Based on the pressure distributions calculated by ANSYS Fluent and MolFlow+, the stripping efficiency of the stripping chamber for H and D atoms at incident energies ranging from 20 to 200 keV was studied using GEANT4. The energy losses of H and D after passing through the stripping chamber are small and can be neglected for all the investigated incident energies and input pressures. The scattering loss of H and D atoms on H₂ gas was studied using the transmission rate (R) of the incident atoms. A slight increasing trend was observed for R as the incident energy increased, but showed an opposite trend as the input pressure (P₀) increased. The scattering loss is small (less than 3%) for all the investigated incident energies and input pressures.

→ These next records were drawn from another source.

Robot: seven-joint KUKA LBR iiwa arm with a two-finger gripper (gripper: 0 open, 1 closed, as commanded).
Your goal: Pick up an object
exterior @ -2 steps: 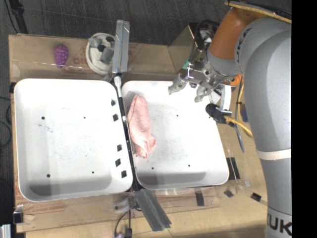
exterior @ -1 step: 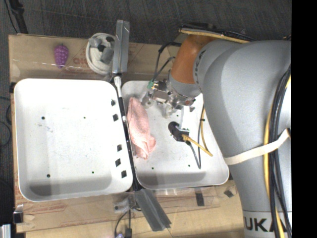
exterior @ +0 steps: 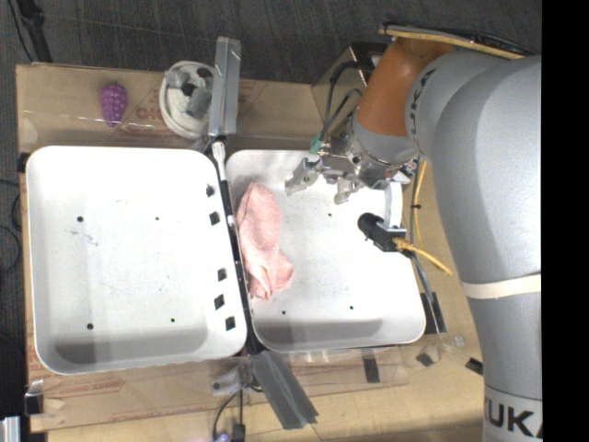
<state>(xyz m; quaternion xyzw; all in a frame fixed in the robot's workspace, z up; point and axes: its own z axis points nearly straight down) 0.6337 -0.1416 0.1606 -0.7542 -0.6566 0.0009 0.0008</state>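
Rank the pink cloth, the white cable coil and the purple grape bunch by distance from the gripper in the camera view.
From the gripper:
1. Pink cloth, right bin's left side.
2. White cable coil, bench above the bins.
3. Purple grape bunch, bench's far left.

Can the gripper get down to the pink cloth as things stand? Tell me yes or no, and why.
Probably yes. The pink cloth lies in the open in the right bin, against its left wall, with nothing on top of it. The gripper hangs over the same bin, up and to the right of it. The near wall may hamper a grasp.
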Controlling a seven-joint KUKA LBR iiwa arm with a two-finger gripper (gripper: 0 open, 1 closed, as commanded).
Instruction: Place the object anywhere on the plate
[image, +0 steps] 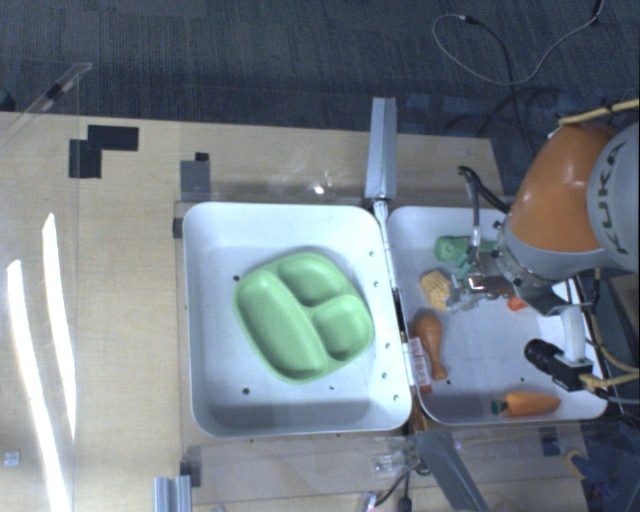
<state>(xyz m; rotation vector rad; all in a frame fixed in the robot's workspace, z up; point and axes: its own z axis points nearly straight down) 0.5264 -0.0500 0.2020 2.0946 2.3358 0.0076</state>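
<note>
- Can't tell how my end effector (470, 285) is set, my wrist blocks it.
- It hovers in the right white bin (480, 375), by the yellow corn piece (434, 288).
- Green three-compartment plastic plate (303, 315) sits mid left bin, margins all round.

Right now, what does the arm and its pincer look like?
The arm is bulky and rounded: an orange band over a grey shell with dark "KUKA" lettering at the right edge. The pincer is a small metallic silver assembly with a thin dark cable looping up behind it. Its fingers are too small to make out.
</note>
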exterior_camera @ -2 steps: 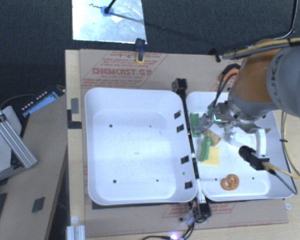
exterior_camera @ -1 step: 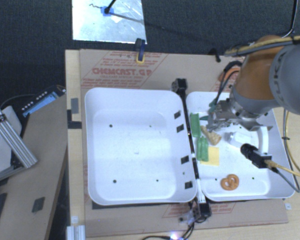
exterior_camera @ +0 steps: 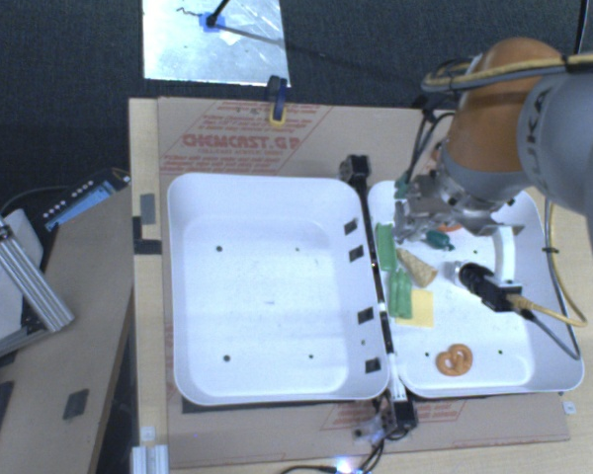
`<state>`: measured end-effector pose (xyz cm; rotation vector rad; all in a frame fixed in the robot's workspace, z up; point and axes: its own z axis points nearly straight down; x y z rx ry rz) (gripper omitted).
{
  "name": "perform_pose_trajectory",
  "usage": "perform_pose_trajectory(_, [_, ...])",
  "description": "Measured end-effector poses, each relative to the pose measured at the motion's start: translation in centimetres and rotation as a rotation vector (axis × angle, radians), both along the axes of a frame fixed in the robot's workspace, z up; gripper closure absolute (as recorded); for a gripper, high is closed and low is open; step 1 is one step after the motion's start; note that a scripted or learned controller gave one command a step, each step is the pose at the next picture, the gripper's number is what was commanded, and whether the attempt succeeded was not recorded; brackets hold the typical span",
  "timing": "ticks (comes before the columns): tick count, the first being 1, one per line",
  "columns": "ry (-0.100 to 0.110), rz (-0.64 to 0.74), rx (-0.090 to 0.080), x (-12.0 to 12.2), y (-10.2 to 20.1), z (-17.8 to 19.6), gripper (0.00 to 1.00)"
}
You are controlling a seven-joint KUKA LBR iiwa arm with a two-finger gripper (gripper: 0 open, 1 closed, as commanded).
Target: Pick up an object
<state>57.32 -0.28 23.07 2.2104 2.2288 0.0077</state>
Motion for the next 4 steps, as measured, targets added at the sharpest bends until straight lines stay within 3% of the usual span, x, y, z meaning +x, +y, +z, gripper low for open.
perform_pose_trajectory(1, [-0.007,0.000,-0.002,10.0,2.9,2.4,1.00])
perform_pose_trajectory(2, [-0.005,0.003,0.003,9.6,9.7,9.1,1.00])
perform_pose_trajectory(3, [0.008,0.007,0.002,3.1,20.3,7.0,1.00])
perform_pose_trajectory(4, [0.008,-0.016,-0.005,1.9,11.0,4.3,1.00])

A charge state variable was introduced to track the charge state of the particles in the GEANT4 simulation. Adopting the ORNL-recommended charge exchange cross sections with modified hadron reaction physics, the charge state of each particle is traced in the simulation. The behaviors of the charge fractions along the beam direction (z-axis) in the H₂ gas were investigated for E = 20, 100, and 200 keV H and D atoms. The stripping efficiency was obtained as the fraction of charge state +1 at the exit hole of the vacuum chamber (z = 120 mm). After reaching the maximum value, f₊₁ decreases for P₀ = 20 Pa, and remains flat for P₀ = 100 Pa, but continues to increase slowly for P₀ = 400 Pa as the incident energy per nucleon increases. f₊₁ quickly reaches a maximum value and maintains the maximum as P₀ increases at lower E. For larger E, the fractions increase faster at lower P₀ and reach a maximum at an input pressure of approximately P₀ = 240 Pa.

According to the combined global efficiency, R × f₊₁, P₀ = 240 Pa was found to be the optimum pressure for the maximum global efficiency in the incident energy range investigated. The simulation results would provide a useful guide for practical applications.